Activity ::
Where in the listing does the string "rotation" appear? Copy every line that holds it.

Material shown ::

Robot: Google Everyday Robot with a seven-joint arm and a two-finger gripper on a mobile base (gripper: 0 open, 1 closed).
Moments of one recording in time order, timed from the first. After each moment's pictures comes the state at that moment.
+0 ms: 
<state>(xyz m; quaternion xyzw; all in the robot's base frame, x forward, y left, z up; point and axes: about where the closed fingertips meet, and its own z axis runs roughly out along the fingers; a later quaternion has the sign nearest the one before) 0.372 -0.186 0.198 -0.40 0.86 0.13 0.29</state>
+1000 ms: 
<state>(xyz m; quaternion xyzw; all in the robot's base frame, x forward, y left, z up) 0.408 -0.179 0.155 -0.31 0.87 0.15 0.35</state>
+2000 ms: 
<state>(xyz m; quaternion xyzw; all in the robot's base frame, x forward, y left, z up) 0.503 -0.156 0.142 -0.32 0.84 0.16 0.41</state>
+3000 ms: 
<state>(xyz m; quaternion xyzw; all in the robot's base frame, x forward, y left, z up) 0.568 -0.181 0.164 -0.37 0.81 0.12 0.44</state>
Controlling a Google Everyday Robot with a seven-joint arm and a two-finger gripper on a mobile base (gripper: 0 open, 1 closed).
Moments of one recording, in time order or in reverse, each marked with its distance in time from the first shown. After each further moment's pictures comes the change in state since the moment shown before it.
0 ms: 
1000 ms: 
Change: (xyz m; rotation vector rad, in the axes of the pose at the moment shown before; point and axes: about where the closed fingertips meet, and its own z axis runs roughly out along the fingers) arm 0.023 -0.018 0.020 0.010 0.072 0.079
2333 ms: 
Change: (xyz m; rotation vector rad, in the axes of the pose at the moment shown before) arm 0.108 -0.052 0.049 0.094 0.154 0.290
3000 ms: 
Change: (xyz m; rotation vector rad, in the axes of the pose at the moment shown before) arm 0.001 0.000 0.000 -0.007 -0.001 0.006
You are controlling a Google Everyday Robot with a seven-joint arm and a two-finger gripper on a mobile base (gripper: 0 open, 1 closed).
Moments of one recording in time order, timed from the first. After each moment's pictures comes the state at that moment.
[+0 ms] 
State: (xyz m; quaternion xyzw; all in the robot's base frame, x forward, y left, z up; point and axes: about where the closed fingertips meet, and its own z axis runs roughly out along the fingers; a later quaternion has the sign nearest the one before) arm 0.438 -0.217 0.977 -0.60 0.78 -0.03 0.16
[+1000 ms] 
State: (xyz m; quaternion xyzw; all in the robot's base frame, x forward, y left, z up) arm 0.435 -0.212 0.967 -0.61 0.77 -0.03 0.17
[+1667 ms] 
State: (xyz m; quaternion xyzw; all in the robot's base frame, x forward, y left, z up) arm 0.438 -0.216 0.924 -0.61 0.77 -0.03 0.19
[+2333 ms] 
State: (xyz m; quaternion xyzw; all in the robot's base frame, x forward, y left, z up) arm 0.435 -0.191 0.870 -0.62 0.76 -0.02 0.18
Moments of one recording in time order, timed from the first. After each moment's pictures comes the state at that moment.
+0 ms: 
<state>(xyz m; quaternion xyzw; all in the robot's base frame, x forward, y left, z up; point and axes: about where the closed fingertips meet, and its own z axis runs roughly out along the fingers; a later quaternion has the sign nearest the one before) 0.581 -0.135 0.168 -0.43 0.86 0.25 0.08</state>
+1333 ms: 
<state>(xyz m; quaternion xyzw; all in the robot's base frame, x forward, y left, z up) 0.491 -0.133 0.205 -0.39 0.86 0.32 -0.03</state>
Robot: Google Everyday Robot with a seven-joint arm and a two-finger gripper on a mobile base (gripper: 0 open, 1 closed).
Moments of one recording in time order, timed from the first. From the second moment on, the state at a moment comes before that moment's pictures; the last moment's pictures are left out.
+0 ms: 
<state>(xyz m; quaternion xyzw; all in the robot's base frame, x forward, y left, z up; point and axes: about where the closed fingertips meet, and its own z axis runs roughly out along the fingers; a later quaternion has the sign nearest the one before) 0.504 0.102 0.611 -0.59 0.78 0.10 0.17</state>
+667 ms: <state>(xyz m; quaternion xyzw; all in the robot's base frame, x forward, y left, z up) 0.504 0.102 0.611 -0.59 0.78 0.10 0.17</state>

Response to this task ::
Change: (xyz m; rotation vector rad, in the axes of the pose at the moment shown before; point and axes: about where the closed fingertips meet, and its own z axis runs roughly out along the fingers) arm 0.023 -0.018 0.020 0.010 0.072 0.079
Change: (xyz m; rotation vector rad, in the axes of the pose at the moment shown before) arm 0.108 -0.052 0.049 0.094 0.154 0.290
Change: (xyz m; rotation vector rad, in the axes of the pose at the moment shown before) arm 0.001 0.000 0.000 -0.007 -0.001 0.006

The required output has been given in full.